Convert: Provides Converting using a function provided by Java as an option for field conversion
Parameter1: The value currently entered in Parameter1 is entered in the arg1 value of Convert Option. (Input range: There is no input value limit, but 1 to 65,535 characters or less is recommended)
Parameter2: The value currently entered in Parameter1 is entered in the arg2 value of Convert Option. (Input range: There is no input value limit, but 1 to 65,535 characters or less is recommended)
+ symbol: Enter the selected Convert Option and value as the Tag Generation value
- symbol: Delete the selected Convert Option and value from the Tag Generation value.
Tag Generation: You can check and edit the syntax of the Convert Option to be converted in the form of a delimiter. You can enter it in Convert Option, or you can create it by directly entering a Tag.
✔ replace(‘arg1’,‘arg2’): Replaces Parameter1 value with Parameter2 value once.
✔ replaceAll(‘arg1’,‘arg2’): Replaces all Parameter1 values ​​with Parameter2 values.
✔ regexGet(‘arg1’): Extracts a specific value using a regular expression.
✔ substr(‘arg1’): Outputs a string starting from the first letter and the next number entered in Parameter1.

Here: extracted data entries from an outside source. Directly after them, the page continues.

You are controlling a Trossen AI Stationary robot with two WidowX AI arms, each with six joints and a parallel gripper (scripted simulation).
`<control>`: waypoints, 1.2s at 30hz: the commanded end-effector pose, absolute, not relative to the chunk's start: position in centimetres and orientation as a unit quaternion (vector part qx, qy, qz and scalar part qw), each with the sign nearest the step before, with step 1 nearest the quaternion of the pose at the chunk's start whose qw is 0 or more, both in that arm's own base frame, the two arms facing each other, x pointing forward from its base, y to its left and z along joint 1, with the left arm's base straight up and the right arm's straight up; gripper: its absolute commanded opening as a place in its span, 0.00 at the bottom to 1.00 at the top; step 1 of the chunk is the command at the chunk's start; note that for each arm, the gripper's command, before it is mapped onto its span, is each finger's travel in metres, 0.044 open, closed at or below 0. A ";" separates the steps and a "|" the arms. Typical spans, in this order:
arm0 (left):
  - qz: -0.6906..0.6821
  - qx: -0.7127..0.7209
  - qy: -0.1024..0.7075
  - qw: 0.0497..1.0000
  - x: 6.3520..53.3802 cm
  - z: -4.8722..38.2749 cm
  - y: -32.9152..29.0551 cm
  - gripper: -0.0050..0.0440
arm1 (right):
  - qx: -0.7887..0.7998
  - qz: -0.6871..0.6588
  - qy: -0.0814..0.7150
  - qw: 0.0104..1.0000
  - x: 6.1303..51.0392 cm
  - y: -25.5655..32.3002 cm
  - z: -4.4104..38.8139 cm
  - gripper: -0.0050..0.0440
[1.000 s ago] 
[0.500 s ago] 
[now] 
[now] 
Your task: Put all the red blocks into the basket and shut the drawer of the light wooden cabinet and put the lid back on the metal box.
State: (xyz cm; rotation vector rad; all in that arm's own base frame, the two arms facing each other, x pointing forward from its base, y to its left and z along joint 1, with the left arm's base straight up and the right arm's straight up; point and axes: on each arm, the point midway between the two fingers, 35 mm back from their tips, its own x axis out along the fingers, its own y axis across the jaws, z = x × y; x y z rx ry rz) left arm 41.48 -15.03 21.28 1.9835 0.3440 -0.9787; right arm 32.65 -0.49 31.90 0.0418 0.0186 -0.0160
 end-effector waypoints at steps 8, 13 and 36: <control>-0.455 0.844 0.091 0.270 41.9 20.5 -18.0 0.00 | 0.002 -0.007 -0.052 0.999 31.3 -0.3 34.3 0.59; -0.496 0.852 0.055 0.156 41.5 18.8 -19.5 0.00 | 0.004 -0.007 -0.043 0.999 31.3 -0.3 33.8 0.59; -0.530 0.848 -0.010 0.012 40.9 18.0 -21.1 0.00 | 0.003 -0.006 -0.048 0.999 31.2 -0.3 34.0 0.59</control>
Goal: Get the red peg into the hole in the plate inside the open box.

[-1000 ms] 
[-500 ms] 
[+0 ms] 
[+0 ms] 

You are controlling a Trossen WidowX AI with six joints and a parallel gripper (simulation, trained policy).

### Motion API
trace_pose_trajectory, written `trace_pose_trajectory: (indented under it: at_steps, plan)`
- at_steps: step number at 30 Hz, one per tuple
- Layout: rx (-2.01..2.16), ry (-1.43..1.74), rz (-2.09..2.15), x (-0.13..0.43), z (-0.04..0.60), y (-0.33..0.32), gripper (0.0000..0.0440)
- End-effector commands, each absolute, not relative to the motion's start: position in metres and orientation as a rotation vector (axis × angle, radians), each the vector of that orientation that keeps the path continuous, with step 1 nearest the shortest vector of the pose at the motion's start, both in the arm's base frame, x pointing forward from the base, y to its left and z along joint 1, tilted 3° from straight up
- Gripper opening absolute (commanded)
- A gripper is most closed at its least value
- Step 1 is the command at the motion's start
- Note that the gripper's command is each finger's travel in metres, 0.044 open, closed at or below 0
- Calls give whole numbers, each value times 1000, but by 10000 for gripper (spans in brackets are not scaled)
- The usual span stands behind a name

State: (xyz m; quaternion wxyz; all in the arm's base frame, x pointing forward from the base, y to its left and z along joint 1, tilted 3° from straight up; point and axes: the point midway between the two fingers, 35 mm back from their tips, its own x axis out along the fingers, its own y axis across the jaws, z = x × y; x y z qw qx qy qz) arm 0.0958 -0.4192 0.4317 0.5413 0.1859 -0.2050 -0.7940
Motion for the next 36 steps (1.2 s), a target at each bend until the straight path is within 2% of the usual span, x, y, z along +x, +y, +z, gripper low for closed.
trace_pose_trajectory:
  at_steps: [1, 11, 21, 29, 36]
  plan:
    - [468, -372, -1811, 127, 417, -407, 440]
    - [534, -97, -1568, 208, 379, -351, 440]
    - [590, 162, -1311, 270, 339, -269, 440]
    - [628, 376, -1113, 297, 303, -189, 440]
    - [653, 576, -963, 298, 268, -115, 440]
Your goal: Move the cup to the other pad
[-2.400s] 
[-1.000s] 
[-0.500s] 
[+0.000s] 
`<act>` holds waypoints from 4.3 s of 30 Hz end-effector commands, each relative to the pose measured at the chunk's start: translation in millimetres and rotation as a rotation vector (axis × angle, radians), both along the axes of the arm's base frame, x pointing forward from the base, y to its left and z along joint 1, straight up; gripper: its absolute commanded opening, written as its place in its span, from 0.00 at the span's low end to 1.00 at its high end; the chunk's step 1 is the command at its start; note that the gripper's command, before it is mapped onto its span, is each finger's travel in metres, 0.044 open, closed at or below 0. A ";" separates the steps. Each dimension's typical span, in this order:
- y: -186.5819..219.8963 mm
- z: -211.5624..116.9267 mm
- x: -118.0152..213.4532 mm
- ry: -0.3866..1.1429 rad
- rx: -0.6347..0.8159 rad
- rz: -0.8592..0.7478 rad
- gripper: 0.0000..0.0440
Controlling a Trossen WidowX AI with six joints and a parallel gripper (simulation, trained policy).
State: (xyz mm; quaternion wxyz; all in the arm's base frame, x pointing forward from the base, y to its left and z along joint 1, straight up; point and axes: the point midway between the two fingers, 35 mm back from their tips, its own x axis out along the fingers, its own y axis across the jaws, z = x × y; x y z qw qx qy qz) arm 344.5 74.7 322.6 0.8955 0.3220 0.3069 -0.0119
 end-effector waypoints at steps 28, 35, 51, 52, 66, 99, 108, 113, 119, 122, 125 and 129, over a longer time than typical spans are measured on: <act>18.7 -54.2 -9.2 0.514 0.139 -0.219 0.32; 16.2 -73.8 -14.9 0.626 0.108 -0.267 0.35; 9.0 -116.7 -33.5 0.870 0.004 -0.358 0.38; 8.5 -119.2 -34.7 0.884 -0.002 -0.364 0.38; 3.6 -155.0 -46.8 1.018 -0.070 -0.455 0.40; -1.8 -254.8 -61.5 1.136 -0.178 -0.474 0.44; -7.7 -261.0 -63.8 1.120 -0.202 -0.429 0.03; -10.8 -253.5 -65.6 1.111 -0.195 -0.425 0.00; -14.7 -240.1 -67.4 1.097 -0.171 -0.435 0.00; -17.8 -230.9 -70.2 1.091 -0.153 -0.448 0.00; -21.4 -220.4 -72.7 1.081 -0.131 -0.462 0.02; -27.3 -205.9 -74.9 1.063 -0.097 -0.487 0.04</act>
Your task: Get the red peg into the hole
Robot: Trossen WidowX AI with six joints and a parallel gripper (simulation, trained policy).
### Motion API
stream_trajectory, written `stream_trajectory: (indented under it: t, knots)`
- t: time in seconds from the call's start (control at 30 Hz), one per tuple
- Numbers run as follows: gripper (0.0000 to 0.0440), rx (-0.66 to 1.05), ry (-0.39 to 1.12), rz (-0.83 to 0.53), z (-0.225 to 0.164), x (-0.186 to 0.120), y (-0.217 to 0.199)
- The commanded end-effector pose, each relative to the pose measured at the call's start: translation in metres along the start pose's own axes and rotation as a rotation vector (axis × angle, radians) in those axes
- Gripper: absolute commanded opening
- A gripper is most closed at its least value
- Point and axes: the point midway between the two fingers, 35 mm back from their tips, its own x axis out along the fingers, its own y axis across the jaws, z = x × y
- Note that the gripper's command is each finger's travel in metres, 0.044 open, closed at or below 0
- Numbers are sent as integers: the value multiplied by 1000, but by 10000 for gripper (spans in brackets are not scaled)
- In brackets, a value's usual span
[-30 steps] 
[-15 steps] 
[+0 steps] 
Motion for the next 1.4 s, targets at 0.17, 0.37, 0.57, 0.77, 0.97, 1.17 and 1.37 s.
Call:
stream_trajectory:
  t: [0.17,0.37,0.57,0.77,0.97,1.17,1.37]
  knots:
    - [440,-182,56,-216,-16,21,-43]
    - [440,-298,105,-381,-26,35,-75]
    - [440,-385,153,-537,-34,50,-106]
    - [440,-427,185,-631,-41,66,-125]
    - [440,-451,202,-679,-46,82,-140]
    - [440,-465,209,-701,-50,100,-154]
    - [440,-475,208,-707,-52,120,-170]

✔ substr(‘arg1’,‘arg2’): Outputs a string starting from the next number entered in Parameter1 to the next number entered in Parameter2.
✔ date(‘arg1’,‘arg2’): Replaces the date format.
· Example 1) If you change 2014-06-30 to 20140630, enter yyyy-MM-dd in the Parameter1 value and yyyyMMdd in the Parameter2 value.
· Example 2) If you change Jan 14 2014 to 20140114, enter MMM dd yyyy,Seoul,en,US in the Parameter1 value and yyyyMMdd,Seoul,ko,KR (yyyy represents the year, MM represents the month, and dd represents the day. Case sensitive. The city name of Seoul can be any city name, but it cannot be omitted, and the syntax of en,US and ko,KR must be followed.)
✔ unixTimestamp(): Converts Unix Time, which is counted in seconds since January 1, 1970, to the current time expression (HH:mm:ss).
✔ hexRemoveHeader(): Converts the value output as HEX code to a general string by excluding the header.
✔ hexToString(): Converts the value output as HEX code to a general string.
✔ stringToMD5(): Converts the field value to an MD5-encrypted string.
✔ decodeBase64(): Converts a Base64-encrypted value to a decrypted string.
✔ longToIP(): Converts an IP value in Long format to a general IP format.
✔ toLowerCase(): Converts a string to lowercase.
✔ toUpperCase(): Converts a string to uppercase.
✔ ifNull(): Converts a null value to the entered string.
✔ trim(): Removes spaces from the front and back of a string.